After the MetadataDiscussion page was created, Jukka Zitting offered an example of how to get to recursive metadata when parsing with an AutoDetectParser, and later updated that example with how to get both text and metadata for nested documents using the AutoDetectParser.
If you parse an archive (zip, tar, etc.) the parsed document contains other documents, and any of those documents could also be archives containing other documents, and so on. The example on this page shows you how to do the following:
- Set up the parse context so nested documents will be parsed.
- Wrap the AutoDetectParser so you can get the text and metadata for each nested document.
Here is the full source for Jukka's example for how to get access to nested metadata and document body text. This example writes the metadata and body text for each nested document to standard output. More details about how Jukka's example works are in subsections below.
Main from Jukka's Example
Setting up Recursive Parsing
The example starts by setting up recursive parsing. If you are parsing text files, word documents, etc. then you'll never notice if recursive parsing is enable or not. If you are parsing containers like zip files and tar.gz files, the only way to get the text for the files contained by the containers is to enable recursive parsing.

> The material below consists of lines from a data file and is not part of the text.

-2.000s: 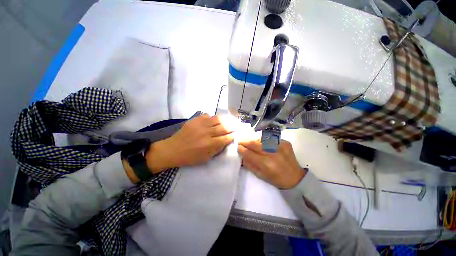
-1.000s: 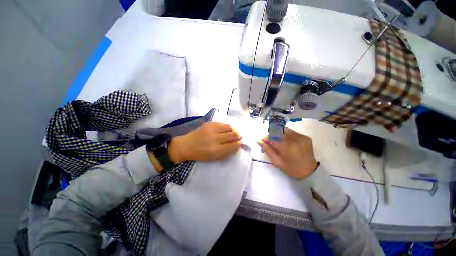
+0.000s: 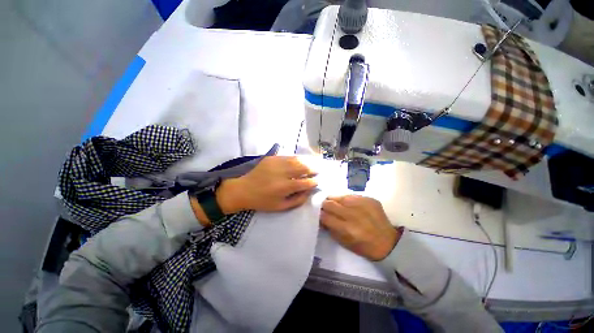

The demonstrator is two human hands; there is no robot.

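Observation:
A pale grey panel (image 3: 273,247) hangs from the bright spot under the needle over the table's front edge. Bunched checked lining (image 3: 107,175) and a navy strip (image 3: 225,170) lie at its left. My left hand (image 3: 270,185) presses on the panel's upper edge, left of the needle. My right hand (image 3: 358,224) pinches the panel's right edge just below the lit spot, in front of the grey-blue block (image 3: 359,174). The glare hides the fingertips and the presser foot. The white sewing machine (image 3: 417,65) stands above the hands.
Plaid cloth (image 3: 514,104) wraps the machine arm. A black smartphone (image 3: 480,192) with a white cable lies at the right. A measuring tape (image 3: 352,291) runs along the table's front edge. Another pale piece (image 3: 205,123) lies behind the lining. A cone (image 3: 553,23) stands behind the machine.
My right hand has moved left and towards me, from beside the grey-blue block to the panel's edge. My left hand has barely moved. The camera view has also shifted.

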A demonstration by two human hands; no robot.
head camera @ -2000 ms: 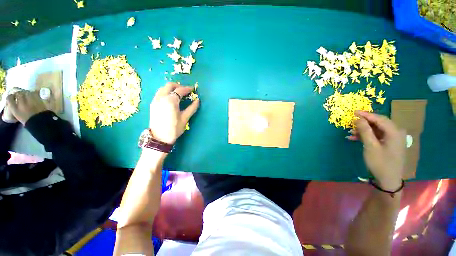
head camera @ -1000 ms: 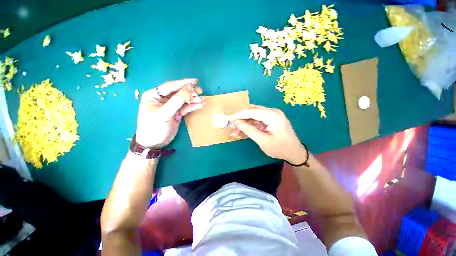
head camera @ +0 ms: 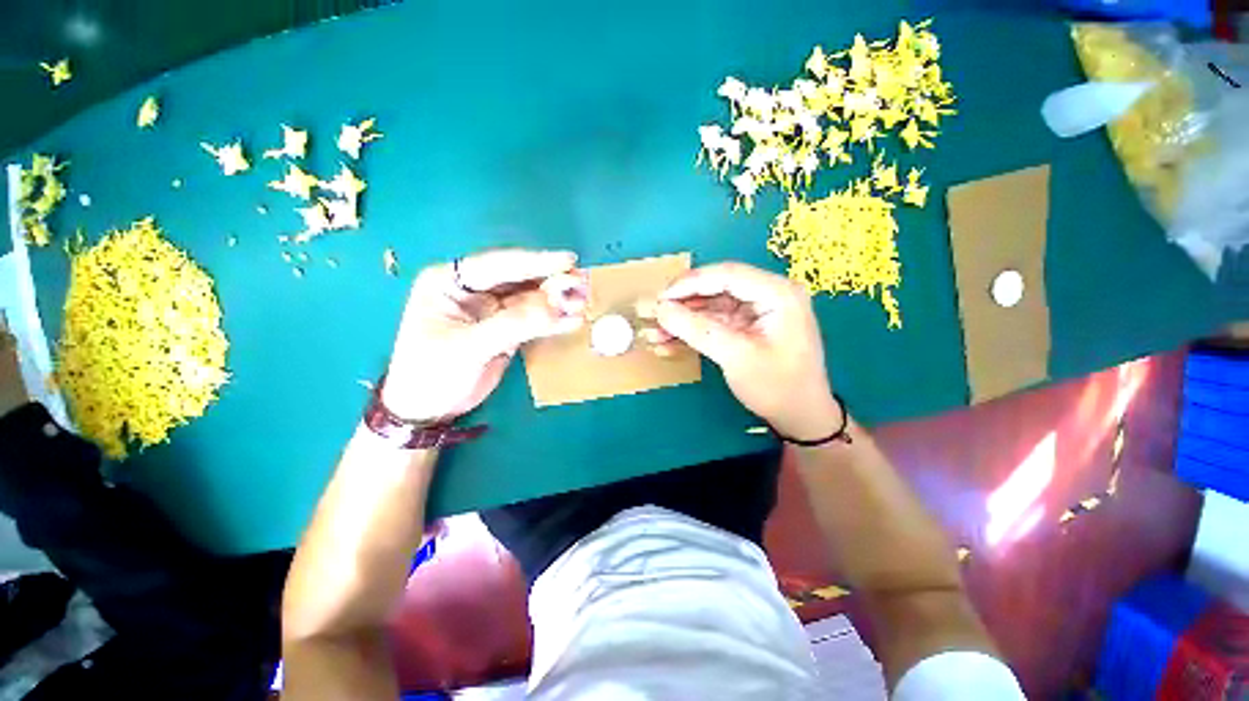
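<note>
My left hand (head camera: 473, 329) is over the left edge of the cardboard piece (head camera: 562, 377), its fingertips pinched on a small whitish part (head camera: 566, 292). My right hand (head camera: 753, 342) is over the cardboard's right side, thumb and fingers pinched together; a tiny yellowish sliver seems to show at the tips but is blurred. The fingertips of both hands are apart. The white glue dab (head camera: 612, 334) lies on the cardboard between them. The small heap of yellow slivers (head camera: 838, 243) lies beyond my right hand, with the loose body parts (head camera: 829, 110) spread above it.
A large yellow heap (head camera: 137, 336) lies at left, a few pale pointed parts (head camera: 295, 181) upper left. A second cardboard strip (head camera: 1004, 342) with a white round, a whitish bottle (head camera: 1092, 107) and a plastic bag (head camera: 1164, 137) are at right. A person's dark sleeve (head camera: 69, 507) is at lower left.
My right hand has gone from the small sliver heap to the cardboard, and my left hand has come to the cardboard from the left. Since one second ago, my right fingertips have moved slightly off the glue dab.
</note>
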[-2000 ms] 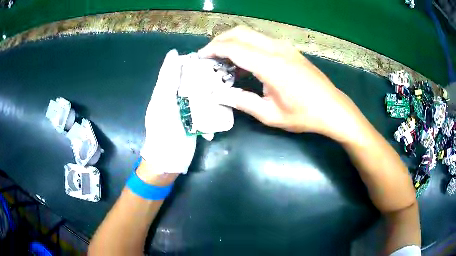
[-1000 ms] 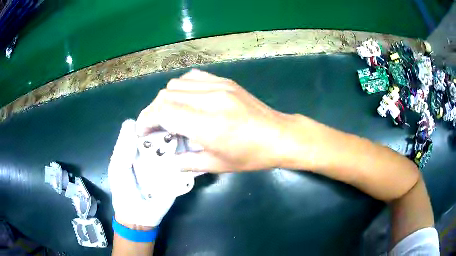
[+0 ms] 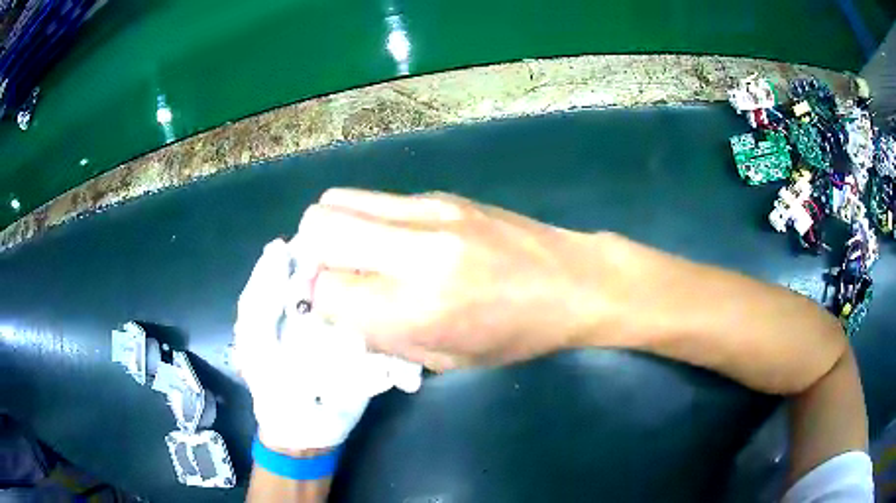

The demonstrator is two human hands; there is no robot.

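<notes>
A white plastic housing is between my hands above the dark bench. It blends with the glove, and one small dark round spot shows on it. My left hand, in a white glove with a blue wristband, holds it from the left and below. My bare right hand lies over its top with the fingers curled around it. The fingertips and most of the housing are hidden. No circuit board shows between my hands.
Three white housings lie in a line on the dark bench at lower left. A tangled pile of wired green boards lies at right. A worn pale ledge separates the bench from the green belt.
The housing was turned and its green board edge went out of sight. My right hand closed over the metal pins on top. The view shifted, so the stock shows at different places.
</notes>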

The way to enable recursive parsing is to create a ParseContext and add a parser to it as shown on the line
context.set(Parser.class, parser). This is the parser that will be used to parse any nested documents.
Parsing a File
The rest of the main function parses a file. The parser used to parse the root document is the same parser that was added to the ParseContext as the parser to use for nested documents.
Looking at the Tika API (http://tika.apache.org/0.7/api/), I don't see a DefaultHandler class or a TikaInputStream. In the place of DefaultHandler you could use BodyContentHandler, and in the place of TikaInputStream you could use FileInputStream.
Jukka's RecursiveMetadata Parser
The parse method is where you get access to the metadata and the body text. When the parser set in ParseContext is used to parse a nested document, a new Metadata object is created and passed to the parse method. Since the example put a RecursiveMetadataParser in the ParseContext, RecursiveMetadataParser's parse method is called. Before calling
super.parse, the metadata object is empty. After
super.parse returns, the metadata object contains all of the metadata the decorated parser found and
System.out.println(metadata) prints all of the metadata to standard output.
By creating a new BodyContentHandler and passing that to
super.parse, the text for each document is captured without mixing it with text from other documents.
Tracking how far down the Rabbit Hole you have gone
When using the code above, if you have a container format that contains another container, you may wish to keep track of where in the stack you are. To do that, you'd want code something like:
Surprise! Zips Have Text Too!
The great thing about AutoDetectParser is that it can parse and extract text from almost anything. In particular, it can parse zip, tar, tar.bz2, and other archives that contain documents. If you have a zip file with 100 text files in it, using Jukka's example code you can get the text and metadata for each file nested inside of the zip file. What you might not expect is that you also get metadata and body text for the zip file itself.
Maybe this doesn't surprise you at all. My first reaction when I saw both metadata AND text for the zip file itself was "What text could a zip file possibly have?" My naive assumption was that a zip file wouldn't contain any text, and my assumption was wrong.
I was thinking that a zip, tar, or other archive file was simply a container for other files, and so didn't have any text of its own. Tika looks at archives differently; Tika sees an archive as being like a directory in a file system, and the text for an archive is a list of the contents of the archive.
If you have a zip file that contains 100 text files, after using the code on this page to get the text and metadata for each file, you will get the text and metadata for 101 files: 100 text files, and 1 zip file. The text for the zip file will list the names for each of the 100 text files it contains.
If you aren't interested in seeing text and metadata for the zip file itself, you'll want to take a look at
metadata.get(Metadata.CONTENT_TYPE)) for each file Tika parses so you can skip the archives themselves. For a zip file, the content type is "application/zip".
Integration of the RecursiveParserWrapper into Tika
A RecursiveParserWrapper that is based on Jukka and Nick's example above was added to Tika as of 1.7.
The wrapper returns a list of Metadata objects – the first contains the metadata+content for the container document and the rest contain the metadata+content for each embedded document. The content of each document is stored in "X-TIKA:content", and the embedded document's location in the container document is stored in "X-TIKA:embedded_resource_path" (e.g. "embedded-1/embed1.zip/embed2.zip/embed3.pdf").
A downside to the wrapper is that it breaks the Tika goal of streaming output – the wrapper caches all metadata+content in memory. This wrapper must be used with care.
As of Tika 1.7, a JSONified view of this output was integrated into tika-app (the -J option) and tika-server ("/rmeta").
This format serves as the basis for the upcoming tika-eval module that will help with comparisons of the output of different versions of Tika or other content extractors.